Image Credit: Ubisoft

Ubisoft has less of an excuse for neglecting Anna. She’s introduced early on, but you don’t get to play as her right away. When you do, most of what you’ll do is heal people — the same rhythm minigame over and over, a quick-time event where you press different arrow keys as pulse blips scroll by on a bloody bandage. And then it’s back to Emile and Freddie. That’s it. When you finally do get another chance to play as her, it’s only for a short scene.

The developer simply devoted more time to fleshing out Emile’s and Freddie’s personalities, and that’s a shame.

Conclusion

I’ve never been much of a history buff, but maybe I would be if more games like Valiant Hearts: The Great War existed. Between the artistic backdrops and the soldierly tasks you commit, both right and wrong, Ubisoft Montpellier retells the events of World War I in amazing detail.
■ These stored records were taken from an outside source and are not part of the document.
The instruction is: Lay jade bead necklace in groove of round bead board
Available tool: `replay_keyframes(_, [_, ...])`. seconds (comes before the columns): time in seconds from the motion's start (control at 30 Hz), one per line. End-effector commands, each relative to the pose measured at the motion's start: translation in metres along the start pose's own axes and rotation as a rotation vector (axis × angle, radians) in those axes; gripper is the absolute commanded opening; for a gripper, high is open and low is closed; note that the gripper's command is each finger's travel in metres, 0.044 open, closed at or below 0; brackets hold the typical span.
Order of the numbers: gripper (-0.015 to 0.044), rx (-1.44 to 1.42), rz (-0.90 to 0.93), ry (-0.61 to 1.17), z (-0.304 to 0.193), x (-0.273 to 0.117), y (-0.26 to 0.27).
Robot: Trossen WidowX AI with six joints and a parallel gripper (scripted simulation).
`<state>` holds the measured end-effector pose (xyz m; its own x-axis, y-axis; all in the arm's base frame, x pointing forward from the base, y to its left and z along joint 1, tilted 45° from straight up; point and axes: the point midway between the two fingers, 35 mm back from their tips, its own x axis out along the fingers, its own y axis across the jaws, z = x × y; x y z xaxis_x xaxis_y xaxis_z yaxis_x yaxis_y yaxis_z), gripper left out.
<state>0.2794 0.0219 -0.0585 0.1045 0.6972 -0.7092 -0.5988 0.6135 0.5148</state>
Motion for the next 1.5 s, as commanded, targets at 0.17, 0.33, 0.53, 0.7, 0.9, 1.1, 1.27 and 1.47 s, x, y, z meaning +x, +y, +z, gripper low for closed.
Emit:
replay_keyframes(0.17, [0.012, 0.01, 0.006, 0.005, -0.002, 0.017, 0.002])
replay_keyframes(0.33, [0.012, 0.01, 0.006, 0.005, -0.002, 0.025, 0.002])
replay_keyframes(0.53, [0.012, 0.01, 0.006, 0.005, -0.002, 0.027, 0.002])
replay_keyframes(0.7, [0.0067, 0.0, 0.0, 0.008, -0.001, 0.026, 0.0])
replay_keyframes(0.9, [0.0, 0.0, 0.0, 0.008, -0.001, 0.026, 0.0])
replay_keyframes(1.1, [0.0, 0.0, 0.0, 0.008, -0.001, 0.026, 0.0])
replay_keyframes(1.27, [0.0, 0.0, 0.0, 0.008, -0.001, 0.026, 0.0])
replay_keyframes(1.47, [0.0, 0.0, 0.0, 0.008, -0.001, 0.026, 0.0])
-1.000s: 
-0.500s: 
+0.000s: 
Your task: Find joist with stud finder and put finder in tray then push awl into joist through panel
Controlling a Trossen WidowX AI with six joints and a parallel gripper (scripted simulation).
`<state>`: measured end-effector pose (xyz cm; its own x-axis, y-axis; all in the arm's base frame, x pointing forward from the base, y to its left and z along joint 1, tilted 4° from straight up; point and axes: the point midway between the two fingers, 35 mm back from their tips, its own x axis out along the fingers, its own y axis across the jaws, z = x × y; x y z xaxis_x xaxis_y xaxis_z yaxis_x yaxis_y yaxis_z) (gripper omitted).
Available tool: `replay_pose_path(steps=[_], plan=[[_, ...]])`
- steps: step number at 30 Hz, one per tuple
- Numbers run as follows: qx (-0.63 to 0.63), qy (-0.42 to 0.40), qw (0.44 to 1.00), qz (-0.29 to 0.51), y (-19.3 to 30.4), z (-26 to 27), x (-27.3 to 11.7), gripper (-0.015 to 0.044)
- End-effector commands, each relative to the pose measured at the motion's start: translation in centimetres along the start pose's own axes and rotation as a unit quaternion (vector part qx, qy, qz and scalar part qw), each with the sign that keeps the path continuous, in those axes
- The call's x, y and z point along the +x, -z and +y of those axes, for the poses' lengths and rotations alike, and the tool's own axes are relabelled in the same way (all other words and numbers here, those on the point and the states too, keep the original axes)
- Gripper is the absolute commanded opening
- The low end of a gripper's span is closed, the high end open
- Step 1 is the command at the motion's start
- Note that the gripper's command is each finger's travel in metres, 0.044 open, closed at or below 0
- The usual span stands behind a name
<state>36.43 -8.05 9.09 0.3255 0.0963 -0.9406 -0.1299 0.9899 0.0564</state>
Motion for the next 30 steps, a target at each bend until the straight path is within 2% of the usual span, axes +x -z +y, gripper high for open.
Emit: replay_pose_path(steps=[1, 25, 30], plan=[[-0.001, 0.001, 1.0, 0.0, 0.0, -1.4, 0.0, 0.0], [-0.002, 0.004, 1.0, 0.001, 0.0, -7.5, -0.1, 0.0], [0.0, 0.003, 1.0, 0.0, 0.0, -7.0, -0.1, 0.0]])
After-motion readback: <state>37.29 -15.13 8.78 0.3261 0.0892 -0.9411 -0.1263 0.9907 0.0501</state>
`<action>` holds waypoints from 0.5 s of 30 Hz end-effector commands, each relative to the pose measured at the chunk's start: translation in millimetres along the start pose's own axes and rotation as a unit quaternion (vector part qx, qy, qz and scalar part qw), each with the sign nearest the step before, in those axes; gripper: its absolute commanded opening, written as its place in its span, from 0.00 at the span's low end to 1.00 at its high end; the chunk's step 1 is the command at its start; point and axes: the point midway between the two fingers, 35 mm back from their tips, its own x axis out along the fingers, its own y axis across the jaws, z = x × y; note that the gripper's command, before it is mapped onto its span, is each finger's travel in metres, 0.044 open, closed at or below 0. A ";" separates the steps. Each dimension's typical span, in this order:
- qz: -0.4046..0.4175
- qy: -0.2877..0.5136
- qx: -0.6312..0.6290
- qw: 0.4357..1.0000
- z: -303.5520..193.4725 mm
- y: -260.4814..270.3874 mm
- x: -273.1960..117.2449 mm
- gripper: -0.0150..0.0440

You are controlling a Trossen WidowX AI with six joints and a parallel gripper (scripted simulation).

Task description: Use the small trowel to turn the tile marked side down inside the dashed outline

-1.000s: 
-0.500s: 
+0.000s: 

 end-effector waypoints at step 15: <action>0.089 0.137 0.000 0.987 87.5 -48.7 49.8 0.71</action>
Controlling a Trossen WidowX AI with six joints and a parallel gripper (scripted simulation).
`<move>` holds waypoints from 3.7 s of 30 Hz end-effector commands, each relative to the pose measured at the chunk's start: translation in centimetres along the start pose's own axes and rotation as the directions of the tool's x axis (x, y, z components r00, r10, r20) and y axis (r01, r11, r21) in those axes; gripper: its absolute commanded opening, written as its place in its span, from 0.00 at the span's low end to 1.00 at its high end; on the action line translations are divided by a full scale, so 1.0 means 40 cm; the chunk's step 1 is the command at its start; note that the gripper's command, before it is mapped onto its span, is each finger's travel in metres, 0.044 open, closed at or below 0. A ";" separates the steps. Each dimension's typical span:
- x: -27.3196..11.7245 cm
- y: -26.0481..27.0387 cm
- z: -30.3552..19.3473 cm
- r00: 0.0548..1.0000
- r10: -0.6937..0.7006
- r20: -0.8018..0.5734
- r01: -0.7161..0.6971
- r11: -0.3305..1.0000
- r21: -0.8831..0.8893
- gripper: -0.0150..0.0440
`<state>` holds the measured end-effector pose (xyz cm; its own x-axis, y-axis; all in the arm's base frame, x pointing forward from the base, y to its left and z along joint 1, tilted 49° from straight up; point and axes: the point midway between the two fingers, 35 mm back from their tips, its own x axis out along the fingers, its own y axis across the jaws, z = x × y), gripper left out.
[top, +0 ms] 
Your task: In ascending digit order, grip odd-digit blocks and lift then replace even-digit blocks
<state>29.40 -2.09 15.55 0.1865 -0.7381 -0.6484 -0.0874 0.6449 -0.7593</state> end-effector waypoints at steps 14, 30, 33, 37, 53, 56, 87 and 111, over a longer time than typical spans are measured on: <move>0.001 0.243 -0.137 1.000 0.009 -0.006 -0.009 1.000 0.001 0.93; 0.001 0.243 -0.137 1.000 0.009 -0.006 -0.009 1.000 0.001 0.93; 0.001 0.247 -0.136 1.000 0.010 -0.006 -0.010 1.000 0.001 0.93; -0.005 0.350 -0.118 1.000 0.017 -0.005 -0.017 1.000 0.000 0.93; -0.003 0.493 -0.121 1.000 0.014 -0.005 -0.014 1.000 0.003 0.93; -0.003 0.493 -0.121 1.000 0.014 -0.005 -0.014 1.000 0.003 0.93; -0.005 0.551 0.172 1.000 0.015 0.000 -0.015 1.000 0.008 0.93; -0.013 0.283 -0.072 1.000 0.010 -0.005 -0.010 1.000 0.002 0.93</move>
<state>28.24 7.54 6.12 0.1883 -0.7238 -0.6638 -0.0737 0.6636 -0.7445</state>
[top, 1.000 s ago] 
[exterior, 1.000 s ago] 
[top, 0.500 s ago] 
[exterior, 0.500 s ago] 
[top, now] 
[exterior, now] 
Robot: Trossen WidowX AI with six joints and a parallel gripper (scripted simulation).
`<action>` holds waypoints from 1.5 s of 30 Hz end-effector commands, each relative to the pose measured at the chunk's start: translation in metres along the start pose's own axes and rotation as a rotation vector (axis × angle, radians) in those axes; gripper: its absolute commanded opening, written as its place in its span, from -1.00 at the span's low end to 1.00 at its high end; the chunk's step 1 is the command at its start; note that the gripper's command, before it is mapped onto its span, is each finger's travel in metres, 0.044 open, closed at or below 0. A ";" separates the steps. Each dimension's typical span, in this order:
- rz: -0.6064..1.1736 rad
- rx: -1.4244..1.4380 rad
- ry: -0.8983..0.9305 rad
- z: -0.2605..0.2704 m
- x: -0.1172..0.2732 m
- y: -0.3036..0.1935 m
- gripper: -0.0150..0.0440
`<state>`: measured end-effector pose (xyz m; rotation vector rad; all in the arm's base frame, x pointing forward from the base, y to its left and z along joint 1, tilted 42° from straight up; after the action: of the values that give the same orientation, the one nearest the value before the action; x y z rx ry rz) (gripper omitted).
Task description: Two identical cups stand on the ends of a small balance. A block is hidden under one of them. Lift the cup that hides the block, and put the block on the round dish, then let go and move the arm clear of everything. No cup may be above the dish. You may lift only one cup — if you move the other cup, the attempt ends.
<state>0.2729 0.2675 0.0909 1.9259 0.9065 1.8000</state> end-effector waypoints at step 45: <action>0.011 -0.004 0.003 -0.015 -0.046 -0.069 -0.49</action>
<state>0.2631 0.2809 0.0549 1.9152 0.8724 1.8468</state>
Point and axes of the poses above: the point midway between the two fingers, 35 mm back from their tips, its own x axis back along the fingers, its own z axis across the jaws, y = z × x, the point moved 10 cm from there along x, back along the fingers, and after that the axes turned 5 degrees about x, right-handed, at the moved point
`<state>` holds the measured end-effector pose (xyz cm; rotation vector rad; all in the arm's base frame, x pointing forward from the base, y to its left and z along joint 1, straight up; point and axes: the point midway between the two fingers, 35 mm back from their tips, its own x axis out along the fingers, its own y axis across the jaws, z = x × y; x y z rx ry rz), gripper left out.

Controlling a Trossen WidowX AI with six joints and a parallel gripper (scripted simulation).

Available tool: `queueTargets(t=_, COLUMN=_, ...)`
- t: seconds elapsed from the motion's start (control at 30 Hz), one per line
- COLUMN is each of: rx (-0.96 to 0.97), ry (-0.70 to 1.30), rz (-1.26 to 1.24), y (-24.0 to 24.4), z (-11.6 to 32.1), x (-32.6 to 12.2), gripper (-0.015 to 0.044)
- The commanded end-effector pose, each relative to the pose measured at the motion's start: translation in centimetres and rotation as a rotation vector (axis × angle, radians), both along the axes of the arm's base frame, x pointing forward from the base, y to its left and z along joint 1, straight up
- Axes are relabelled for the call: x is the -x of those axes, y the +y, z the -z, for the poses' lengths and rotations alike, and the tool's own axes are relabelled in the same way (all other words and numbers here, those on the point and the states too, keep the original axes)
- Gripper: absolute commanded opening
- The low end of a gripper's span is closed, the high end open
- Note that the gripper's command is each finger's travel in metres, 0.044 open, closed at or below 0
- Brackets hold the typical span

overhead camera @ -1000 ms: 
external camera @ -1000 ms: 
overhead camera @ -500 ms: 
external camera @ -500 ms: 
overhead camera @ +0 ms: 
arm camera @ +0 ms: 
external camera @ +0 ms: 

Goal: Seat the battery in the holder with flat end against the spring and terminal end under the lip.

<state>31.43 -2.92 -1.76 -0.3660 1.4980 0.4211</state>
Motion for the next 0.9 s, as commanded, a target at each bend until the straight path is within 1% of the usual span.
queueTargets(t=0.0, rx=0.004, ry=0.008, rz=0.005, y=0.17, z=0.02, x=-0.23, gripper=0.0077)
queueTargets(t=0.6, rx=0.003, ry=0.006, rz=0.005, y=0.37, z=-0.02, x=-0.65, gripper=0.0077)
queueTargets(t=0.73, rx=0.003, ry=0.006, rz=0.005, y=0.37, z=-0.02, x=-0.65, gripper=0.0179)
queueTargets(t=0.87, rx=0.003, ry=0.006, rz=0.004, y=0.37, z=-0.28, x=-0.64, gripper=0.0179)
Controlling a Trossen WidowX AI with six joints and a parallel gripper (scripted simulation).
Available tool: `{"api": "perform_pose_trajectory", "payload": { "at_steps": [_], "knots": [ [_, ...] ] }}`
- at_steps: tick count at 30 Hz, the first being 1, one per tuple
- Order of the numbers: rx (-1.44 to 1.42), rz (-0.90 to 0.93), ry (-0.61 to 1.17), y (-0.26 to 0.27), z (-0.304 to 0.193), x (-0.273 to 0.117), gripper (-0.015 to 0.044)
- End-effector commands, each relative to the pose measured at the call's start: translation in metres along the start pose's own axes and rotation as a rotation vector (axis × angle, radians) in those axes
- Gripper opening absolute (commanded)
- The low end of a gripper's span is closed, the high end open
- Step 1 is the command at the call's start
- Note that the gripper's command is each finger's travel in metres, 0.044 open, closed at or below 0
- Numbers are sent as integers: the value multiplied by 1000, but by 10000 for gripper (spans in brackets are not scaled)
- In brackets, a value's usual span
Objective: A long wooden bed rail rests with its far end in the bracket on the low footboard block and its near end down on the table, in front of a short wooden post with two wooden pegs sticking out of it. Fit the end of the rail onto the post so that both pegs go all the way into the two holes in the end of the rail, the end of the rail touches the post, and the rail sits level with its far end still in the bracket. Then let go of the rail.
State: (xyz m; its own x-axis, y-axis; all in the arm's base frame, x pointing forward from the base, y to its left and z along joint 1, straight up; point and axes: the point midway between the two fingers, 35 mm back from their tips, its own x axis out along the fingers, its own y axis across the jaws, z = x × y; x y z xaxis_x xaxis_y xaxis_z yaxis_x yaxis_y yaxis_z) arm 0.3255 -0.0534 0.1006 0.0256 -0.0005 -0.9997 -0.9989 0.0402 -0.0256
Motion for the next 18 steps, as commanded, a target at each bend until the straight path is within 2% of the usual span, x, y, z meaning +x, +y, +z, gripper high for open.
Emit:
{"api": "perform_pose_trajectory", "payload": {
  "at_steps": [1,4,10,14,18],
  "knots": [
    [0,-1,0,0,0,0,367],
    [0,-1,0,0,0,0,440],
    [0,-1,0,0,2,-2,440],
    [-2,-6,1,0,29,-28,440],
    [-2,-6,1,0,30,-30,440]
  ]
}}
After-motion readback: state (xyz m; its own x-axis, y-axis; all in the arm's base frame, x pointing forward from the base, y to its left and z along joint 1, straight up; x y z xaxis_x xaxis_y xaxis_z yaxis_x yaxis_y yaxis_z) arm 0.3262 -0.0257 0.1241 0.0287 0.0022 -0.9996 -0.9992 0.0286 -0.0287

Yet, the story is always about the people on the frontlines and what they endured, not the politics.

That Ubisoft is also able to balance a lighthearted cartoon style with the violence of war is a testament to the excellent visual storytelling.

Score: 85/100

Valiant Hearts: The Great War released June 25, 2014 for PC, Xbox One, PS4, PS3, and Xbox 360, and September 3, 2014 for iOS. The publisher provided GamesBeat with a digital code for PC for the purposes of this review.